Collect all lines containing the word "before" from the data.

-- Supplied material follows --

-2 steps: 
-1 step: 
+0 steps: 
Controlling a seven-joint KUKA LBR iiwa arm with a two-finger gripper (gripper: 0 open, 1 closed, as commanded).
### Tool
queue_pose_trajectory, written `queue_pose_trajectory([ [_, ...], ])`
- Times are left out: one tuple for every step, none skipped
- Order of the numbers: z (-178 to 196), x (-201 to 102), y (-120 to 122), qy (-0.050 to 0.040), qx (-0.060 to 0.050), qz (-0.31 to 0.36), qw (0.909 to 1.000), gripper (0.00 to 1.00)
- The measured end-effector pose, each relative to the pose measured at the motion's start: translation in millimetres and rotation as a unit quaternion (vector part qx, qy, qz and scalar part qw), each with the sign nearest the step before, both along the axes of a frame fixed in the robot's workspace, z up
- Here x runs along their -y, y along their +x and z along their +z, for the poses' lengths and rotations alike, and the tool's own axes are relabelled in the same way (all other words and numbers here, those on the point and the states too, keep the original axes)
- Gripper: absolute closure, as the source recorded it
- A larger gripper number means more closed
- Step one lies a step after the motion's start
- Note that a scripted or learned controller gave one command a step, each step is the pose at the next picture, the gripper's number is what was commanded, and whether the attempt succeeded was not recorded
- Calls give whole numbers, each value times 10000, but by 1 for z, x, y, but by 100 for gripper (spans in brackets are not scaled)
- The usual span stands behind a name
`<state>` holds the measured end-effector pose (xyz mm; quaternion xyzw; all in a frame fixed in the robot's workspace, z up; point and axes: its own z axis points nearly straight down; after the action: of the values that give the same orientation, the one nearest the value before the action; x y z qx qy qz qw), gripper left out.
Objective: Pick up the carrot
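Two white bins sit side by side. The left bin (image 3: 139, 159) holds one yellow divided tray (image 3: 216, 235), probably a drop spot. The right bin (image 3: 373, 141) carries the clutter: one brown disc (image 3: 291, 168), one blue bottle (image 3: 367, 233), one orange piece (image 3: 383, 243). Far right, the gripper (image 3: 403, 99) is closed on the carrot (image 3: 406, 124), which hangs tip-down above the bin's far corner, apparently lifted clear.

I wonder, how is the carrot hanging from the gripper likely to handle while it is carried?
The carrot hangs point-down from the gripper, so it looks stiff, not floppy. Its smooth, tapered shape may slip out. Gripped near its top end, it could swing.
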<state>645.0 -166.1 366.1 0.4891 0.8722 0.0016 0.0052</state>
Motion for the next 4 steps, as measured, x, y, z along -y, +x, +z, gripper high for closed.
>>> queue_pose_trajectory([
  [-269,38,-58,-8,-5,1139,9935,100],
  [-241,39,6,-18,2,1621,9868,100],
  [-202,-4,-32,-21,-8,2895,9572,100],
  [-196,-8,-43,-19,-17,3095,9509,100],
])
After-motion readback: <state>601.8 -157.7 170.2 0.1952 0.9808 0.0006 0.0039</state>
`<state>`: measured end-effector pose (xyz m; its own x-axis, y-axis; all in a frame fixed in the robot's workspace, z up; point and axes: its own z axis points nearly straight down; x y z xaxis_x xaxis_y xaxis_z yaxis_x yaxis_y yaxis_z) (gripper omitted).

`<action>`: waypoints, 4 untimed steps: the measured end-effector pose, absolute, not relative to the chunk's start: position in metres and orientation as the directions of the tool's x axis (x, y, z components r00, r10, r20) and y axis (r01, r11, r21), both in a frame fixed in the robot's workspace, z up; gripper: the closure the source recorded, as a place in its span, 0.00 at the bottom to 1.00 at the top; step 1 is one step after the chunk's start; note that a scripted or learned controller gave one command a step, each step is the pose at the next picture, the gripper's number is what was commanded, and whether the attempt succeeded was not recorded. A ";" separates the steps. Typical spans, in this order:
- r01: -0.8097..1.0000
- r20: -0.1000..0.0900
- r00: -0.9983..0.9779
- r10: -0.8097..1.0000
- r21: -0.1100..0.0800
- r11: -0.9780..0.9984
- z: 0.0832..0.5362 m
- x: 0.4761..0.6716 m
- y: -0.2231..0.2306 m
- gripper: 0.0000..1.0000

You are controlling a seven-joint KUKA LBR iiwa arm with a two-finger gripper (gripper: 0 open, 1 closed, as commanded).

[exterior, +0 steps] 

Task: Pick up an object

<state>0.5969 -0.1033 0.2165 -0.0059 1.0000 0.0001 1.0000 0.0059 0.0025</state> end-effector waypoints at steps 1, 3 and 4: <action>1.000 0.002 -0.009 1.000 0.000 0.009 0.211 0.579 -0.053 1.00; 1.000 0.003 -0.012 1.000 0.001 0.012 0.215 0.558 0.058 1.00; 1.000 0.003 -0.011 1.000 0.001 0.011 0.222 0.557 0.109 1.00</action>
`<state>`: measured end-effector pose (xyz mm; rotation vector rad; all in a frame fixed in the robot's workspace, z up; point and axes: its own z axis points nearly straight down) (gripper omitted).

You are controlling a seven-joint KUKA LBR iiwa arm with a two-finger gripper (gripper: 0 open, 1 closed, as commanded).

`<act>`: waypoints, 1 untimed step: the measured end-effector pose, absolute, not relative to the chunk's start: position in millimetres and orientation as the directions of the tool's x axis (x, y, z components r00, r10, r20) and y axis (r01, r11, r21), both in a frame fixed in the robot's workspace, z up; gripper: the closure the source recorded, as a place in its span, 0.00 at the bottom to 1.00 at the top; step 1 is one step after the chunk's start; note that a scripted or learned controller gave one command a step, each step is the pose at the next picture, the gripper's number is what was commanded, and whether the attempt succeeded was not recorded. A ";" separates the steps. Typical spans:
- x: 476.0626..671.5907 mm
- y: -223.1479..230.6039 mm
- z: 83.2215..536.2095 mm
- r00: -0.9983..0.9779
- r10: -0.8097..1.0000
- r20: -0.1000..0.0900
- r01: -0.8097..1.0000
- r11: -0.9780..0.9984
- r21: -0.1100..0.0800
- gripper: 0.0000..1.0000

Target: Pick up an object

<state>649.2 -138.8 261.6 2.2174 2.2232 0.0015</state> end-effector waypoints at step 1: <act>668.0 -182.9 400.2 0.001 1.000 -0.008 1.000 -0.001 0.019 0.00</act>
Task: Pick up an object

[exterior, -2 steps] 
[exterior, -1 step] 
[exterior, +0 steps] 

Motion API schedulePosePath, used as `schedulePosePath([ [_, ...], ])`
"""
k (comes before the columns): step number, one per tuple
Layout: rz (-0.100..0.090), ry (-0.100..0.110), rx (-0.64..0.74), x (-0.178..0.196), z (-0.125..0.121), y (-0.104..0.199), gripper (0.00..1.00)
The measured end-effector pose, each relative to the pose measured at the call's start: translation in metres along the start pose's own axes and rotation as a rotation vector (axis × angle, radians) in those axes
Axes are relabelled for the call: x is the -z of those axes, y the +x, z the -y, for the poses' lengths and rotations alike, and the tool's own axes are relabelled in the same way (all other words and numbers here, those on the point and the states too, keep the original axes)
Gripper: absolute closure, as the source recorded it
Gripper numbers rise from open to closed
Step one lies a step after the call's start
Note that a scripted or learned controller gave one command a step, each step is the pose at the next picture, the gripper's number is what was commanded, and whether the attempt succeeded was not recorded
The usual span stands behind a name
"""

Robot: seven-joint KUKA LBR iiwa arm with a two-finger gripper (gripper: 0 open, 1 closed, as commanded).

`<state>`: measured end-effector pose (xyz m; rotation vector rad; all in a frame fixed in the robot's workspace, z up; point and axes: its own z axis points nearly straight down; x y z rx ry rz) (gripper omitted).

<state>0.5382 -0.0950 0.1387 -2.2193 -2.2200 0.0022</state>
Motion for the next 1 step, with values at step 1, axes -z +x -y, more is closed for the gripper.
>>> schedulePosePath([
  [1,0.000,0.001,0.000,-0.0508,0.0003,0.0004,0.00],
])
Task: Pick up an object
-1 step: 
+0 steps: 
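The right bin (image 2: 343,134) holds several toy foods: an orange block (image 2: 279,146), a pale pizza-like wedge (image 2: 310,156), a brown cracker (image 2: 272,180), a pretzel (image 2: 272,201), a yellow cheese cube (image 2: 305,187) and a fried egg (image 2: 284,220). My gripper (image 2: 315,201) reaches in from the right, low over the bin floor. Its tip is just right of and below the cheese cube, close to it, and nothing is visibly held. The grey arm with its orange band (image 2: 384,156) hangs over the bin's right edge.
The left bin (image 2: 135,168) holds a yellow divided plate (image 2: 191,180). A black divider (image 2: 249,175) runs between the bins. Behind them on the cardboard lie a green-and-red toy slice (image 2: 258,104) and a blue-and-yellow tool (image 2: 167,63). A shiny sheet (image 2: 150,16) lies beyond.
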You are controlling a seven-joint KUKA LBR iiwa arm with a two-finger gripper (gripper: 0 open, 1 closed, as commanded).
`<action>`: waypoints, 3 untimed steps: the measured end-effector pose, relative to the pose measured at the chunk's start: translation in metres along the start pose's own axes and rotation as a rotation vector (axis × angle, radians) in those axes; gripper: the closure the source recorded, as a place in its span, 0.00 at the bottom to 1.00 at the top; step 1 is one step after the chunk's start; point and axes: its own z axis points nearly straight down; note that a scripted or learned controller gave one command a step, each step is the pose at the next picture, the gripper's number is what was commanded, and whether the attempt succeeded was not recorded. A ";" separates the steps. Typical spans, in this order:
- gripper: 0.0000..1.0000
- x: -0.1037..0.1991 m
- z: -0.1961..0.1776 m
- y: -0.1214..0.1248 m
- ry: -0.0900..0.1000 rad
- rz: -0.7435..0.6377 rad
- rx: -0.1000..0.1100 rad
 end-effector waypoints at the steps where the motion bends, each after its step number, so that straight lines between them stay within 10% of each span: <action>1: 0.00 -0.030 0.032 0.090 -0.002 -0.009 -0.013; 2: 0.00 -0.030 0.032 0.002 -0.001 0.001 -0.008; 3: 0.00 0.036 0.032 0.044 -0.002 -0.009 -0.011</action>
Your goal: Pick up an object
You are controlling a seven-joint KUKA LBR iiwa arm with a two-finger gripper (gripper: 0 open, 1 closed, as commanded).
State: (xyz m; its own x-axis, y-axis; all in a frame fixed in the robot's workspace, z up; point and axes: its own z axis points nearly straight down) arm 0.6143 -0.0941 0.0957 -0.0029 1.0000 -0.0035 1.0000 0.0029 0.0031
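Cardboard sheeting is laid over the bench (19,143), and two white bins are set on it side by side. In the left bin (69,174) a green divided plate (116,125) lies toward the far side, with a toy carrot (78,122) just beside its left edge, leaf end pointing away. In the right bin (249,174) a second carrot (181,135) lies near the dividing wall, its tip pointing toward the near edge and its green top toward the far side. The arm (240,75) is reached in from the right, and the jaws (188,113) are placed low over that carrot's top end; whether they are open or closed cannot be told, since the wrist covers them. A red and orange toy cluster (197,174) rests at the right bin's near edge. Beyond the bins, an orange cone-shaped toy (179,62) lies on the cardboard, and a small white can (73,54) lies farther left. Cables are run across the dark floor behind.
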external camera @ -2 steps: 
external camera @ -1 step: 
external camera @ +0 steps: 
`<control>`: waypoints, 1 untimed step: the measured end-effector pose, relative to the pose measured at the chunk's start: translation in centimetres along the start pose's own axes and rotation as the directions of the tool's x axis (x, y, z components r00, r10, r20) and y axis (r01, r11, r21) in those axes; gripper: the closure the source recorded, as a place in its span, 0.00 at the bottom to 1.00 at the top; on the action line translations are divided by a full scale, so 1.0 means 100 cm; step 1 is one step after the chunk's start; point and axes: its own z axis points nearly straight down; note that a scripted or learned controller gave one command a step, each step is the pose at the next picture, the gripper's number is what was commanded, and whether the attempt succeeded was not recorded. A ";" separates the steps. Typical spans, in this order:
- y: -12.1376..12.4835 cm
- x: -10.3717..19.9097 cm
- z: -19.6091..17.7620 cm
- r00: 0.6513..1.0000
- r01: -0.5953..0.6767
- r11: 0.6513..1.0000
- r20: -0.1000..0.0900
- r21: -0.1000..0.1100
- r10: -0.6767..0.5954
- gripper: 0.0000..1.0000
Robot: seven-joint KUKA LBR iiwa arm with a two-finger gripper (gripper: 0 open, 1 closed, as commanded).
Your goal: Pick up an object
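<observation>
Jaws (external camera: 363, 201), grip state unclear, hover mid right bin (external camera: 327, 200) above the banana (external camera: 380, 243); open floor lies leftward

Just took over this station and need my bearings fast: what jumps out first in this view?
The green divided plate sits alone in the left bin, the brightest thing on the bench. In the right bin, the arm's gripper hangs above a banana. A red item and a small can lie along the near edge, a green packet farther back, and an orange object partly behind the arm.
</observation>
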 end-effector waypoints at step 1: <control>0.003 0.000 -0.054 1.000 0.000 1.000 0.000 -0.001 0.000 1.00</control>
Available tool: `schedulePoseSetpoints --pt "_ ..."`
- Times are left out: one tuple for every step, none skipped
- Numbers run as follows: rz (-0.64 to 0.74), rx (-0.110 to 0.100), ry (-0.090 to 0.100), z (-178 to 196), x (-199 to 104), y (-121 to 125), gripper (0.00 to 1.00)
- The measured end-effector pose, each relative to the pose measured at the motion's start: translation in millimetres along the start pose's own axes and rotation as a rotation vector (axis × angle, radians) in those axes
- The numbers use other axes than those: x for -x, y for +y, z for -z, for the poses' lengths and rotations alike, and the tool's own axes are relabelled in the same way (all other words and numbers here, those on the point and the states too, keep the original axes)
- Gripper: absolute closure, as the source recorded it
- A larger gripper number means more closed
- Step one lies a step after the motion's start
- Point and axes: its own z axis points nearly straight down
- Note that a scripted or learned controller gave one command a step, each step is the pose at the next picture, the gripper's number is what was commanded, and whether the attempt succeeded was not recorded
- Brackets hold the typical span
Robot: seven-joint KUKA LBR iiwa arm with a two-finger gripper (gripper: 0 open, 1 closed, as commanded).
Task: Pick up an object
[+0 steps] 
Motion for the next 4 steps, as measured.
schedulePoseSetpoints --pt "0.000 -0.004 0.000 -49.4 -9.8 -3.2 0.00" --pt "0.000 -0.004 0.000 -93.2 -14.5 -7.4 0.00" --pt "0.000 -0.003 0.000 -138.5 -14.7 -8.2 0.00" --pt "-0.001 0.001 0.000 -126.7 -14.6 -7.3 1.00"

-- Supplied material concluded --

## Exercise output
- The measured end-effector pose, each relative to the pose measured at the motion's start: translation in millimetres and rotation as a unit quaternion (vector part qx, qy, qz and scalar part qw), each with the sign nearest the step before, both along the axes of a frame fixed in the robot's workspace, z up
`<state>` holds the measured end-effector pose (xyz mm; quaternion xyzw; all in a frame fixed in the robot's workspace, z up; point and axes: its own z axis points nearly straight down; after the action: of the values that give the same orientation, the one nearest the value before the action; x y z qx qy qz qw), gripper left out.
k (comes before the columns): step number, one per tuple

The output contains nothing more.